Des quelque 400 scénarios climatiques évalués dans le cadre du rapport sur le réchauffement de 1,5 degré Celsius présenté par le Groupe d’experts intergouvernemental sur l’évolution du climat (GIEC), à peine une cinquantaine permettent d’éviter de dépasser ce seuil souhaité par les environnementalistes. Et seulement une vingtaine avancent des hypothèses « plausibles » en matière de réduction des émissions polluantes.
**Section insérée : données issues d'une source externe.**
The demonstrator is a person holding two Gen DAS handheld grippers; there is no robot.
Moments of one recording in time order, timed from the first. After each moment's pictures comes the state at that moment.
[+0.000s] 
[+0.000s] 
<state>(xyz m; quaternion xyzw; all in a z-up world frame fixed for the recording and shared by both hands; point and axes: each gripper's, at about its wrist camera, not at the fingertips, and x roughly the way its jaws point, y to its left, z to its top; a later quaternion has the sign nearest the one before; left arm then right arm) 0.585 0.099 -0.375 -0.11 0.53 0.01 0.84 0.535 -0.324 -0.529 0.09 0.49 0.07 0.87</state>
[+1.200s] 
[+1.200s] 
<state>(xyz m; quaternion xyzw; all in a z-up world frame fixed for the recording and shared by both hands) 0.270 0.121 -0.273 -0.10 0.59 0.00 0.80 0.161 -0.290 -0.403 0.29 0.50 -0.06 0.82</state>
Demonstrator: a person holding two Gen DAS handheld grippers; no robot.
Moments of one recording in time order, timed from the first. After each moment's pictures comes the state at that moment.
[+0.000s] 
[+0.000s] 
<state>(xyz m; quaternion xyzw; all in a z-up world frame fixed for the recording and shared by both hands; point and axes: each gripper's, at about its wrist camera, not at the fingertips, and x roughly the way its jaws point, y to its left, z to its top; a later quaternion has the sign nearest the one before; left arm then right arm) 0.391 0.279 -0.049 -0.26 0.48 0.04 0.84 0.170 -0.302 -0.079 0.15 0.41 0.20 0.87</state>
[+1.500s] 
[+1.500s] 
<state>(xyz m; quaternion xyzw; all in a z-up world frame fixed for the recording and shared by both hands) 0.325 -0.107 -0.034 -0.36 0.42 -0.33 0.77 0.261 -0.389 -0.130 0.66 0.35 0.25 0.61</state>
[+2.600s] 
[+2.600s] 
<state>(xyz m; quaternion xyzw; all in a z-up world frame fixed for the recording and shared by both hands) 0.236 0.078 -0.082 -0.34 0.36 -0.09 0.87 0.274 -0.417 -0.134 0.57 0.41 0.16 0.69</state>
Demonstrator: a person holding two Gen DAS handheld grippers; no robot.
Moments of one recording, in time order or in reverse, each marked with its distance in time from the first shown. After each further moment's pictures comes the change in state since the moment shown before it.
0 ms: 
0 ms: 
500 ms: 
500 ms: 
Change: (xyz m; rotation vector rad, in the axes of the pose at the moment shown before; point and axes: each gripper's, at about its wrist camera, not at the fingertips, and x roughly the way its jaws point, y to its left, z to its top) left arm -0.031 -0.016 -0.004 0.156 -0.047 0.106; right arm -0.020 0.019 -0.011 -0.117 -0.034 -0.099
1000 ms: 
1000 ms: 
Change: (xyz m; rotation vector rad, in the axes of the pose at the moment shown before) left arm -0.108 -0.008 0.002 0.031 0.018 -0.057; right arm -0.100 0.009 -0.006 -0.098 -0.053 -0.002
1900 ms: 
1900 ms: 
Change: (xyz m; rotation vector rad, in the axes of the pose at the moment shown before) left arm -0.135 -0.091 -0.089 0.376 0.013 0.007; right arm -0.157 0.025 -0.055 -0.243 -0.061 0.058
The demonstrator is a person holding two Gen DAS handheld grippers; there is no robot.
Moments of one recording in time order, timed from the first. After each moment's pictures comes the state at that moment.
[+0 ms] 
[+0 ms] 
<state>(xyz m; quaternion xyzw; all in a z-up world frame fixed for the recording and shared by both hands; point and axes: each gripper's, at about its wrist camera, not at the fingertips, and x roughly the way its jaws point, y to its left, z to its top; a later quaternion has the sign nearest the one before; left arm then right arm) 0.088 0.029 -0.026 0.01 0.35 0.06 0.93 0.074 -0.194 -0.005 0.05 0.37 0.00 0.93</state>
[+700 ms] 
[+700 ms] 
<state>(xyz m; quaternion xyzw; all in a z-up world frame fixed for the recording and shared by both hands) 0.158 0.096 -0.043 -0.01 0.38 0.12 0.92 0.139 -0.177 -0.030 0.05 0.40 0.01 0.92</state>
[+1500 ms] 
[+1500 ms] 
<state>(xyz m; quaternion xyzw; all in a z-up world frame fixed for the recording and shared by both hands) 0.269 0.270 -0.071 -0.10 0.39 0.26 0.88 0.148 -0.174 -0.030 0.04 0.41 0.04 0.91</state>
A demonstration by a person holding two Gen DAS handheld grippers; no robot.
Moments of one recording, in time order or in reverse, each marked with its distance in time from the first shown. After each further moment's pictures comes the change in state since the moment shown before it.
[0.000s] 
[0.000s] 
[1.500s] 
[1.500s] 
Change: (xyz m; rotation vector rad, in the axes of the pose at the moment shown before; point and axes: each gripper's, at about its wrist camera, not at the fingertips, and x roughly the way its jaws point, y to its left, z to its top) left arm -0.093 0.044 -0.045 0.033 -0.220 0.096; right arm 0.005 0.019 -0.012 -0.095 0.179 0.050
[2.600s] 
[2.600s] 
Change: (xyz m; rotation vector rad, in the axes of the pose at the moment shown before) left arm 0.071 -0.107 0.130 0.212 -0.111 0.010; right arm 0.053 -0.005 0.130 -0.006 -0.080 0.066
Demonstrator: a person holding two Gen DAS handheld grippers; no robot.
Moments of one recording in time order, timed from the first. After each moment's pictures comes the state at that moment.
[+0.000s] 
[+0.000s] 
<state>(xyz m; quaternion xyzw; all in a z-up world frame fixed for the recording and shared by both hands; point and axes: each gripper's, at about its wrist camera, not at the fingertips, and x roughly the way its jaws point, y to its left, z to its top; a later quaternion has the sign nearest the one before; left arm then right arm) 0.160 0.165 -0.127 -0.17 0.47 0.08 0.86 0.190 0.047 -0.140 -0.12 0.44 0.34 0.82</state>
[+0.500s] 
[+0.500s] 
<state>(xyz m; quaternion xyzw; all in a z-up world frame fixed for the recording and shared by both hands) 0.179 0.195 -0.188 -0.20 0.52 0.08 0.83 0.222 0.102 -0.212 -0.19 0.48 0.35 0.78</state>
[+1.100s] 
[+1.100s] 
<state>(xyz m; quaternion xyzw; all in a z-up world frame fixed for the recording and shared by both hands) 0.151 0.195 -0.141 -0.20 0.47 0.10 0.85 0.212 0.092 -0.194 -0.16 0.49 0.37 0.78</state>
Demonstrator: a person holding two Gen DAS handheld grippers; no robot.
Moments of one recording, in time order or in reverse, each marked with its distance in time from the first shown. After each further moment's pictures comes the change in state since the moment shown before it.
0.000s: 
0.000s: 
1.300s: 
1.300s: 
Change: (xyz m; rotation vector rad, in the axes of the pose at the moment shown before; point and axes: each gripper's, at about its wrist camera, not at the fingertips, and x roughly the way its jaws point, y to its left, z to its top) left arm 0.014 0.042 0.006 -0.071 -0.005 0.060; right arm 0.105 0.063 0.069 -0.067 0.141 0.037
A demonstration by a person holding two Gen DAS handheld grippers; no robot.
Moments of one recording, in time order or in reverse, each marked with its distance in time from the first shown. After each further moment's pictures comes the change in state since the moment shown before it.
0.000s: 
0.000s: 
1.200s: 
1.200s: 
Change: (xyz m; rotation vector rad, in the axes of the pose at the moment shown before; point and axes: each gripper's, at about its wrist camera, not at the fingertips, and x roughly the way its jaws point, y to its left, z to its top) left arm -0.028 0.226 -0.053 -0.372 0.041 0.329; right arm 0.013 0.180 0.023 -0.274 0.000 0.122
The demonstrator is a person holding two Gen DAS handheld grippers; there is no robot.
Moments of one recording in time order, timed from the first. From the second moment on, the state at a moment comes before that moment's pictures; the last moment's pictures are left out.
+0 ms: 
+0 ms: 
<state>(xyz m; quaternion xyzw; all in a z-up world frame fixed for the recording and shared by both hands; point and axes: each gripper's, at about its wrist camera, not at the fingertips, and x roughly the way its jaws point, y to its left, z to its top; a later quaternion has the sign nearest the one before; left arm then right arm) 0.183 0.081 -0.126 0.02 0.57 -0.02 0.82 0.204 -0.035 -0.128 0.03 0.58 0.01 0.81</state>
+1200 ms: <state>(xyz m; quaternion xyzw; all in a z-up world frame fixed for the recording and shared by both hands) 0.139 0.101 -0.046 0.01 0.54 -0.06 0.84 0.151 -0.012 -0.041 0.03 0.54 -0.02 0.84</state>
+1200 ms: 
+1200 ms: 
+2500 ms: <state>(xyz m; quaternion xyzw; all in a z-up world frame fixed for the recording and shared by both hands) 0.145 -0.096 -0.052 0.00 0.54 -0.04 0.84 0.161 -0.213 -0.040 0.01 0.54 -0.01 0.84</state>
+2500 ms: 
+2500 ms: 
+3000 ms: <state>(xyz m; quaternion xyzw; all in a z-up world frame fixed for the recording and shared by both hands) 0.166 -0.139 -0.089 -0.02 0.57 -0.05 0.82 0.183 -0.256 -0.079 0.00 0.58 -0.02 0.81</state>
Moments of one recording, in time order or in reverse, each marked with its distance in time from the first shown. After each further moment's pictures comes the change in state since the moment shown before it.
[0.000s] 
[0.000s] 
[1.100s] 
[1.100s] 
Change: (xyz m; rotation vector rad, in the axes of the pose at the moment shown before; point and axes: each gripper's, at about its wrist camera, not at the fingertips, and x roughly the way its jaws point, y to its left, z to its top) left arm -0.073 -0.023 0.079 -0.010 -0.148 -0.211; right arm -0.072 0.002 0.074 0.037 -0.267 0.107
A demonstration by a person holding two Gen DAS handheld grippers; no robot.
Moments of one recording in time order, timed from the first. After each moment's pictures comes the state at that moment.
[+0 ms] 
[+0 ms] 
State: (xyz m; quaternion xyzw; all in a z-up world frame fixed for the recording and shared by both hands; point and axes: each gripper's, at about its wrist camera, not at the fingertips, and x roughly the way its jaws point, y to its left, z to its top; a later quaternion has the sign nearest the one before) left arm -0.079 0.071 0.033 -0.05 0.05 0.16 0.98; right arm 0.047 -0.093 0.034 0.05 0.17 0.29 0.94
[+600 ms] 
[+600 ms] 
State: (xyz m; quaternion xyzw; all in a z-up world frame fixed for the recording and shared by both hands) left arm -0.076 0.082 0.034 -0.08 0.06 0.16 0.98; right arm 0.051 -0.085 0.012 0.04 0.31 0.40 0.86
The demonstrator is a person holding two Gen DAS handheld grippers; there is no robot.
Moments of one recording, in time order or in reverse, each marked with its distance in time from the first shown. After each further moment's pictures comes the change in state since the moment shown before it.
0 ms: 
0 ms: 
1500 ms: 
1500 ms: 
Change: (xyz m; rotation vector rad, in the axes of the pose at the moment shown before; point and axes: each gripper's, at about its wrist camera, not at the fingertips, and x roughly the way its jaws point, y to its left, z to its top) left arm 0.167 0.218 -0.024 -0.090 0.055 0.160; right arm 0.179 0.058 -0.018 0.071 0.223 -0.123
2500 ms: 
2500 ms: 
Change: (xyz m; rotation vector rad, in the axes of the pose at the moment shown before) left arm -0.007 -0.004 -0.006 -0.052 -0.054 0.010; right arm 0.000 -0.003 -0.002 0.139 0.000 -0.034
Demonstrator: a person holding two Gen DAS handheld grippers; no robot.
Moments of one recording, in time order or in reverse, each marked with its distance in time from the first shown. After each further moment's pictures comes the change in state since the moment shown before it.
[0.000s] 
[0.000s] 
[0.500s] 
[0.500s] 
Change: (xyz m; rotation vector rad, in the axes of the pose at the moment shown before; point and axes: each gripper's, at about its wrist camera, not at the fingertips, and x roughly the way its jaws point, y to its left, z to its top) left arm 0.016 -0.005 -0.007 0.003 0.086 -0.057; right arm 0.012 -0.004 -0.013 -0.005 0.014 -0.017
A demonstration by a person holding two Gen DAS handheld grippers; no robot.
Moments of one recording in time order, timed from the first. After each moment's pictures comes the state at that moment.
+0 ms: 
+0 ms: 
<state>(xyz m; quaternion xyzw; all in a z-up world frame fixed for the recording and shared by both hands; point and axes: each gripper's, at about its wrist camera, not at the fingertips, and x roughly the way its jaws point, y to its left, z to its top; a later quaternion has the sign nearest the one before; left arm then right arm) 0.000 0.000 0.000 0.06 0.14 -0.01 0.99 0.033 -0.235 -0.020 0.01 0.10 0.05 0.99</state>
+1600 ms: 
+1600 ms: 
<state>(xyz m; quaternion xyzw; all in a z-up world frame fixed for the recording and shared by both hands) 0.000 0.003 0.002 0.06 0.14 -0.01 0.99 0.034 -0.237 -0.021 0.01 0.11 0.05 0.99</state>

De quoi faire dire aux chercheurs, dans le cadre d’une nouvelle analyse du Postdam Institute, que la planète a de très fortes chances de franchir la limite de 1,5 degré.
Si tous les « leviers » de mitigation climatique, il pourrait encore être possible de limiter le réchauffement mondial sous la barre de 1,5 degré établie dans l’Accord de Paris sur le climat, le seuil à partir duquel les impacts des changements climatiques seront particulièrement importants, voire catastrophiques.
« Les scénarios d’émissions diffèrent en fonction de leur recours à chacune des cinq catégories de moyens de réduction des émissions sur lesquels nous nous sommes penchés », mentionne la principale auteur de l’étude, Lila Warszawski. « Aucun de ces scénarios réalistes ne s’appuie sur une seule solution miracle. »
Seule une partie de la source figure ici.